Reinforcing the theory of a link to the Oklahoma City attack was the mention, on another note discovered by a passenger after the crash, of the Bureau of Alcohol, Tobacco and Firearms (ATF), the federal agency which carried out the original raid on the cult-leader David Koresh's headquarters at Waco on 28 February 1993.

Also, it was pointed out last night, the remote Western Arizona desert is an area favoured by far-right loners and drifters, among them Timothy McVeigh, the prime suspect in the Oklahoma City bombing - the worst-ever terrorist attack in the US, in which 168 people were killed. Last night, FBI agents were joining the Amtrak investigation.

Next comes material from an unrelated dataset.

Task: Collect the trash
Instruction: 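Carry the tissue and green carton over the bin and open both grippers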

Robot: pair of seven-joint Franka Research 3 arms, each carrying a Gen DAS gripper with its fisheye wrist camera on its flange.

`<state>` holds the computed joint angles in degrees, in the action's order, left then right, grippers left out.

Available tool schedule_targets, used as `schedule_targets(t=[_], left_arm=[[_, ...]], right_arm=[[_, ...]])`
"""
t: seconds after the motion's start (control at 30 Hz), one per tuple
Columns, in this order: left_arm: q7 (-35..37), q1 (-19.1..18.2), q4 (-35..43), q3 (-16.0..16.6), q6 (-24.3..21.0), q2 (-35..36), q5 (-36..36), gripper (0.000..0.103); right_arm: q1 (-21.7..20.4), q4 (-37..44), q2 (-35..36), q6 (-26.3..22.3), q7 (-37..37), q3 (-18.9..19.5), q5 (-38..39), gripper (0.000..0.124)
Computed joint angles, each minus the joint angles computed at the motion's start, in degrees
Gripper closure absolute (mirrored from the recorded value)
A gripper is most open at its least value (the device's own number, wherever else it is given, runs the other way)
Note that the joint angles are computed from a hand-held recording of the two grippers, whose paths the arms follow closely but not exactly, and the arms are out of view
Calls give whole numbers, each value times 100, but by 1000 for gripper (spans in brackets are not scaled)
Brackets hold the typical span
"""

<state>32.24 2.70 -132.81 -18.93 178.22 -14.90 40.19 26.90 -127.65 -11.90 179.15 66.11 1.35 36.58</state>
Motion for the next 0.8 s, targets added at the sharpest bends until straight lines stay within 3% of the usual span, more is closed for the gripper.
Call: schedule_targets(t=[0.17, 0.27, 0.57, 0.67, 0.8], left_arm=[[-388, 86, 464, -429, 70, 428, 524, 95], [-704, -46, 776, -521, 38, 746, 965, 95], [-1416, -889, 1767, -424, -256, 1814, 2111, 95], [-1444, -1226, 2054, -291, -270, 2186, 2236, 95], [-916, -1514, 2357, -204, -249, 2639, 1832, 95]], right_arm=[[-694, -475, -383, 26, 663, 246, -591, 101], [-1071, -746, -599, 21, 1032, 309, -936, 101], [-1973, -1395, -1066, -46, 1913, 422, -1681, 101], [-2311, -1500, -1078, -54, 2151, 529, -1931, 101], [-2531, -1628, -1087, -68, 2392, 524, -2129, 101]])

Rescue efforts were complicated by the difficult terrain, which is rocky and criss-crossed with ravines and gorges. Only four-wheel drive vehicles could reach the spot, and the injured were ferried by helicopter to Phoenix, where a shopping mall was turned into an improvised landing site from which they could be transferred to a local hospital.

Of the 100 victims, 12 were said to be in serious condition.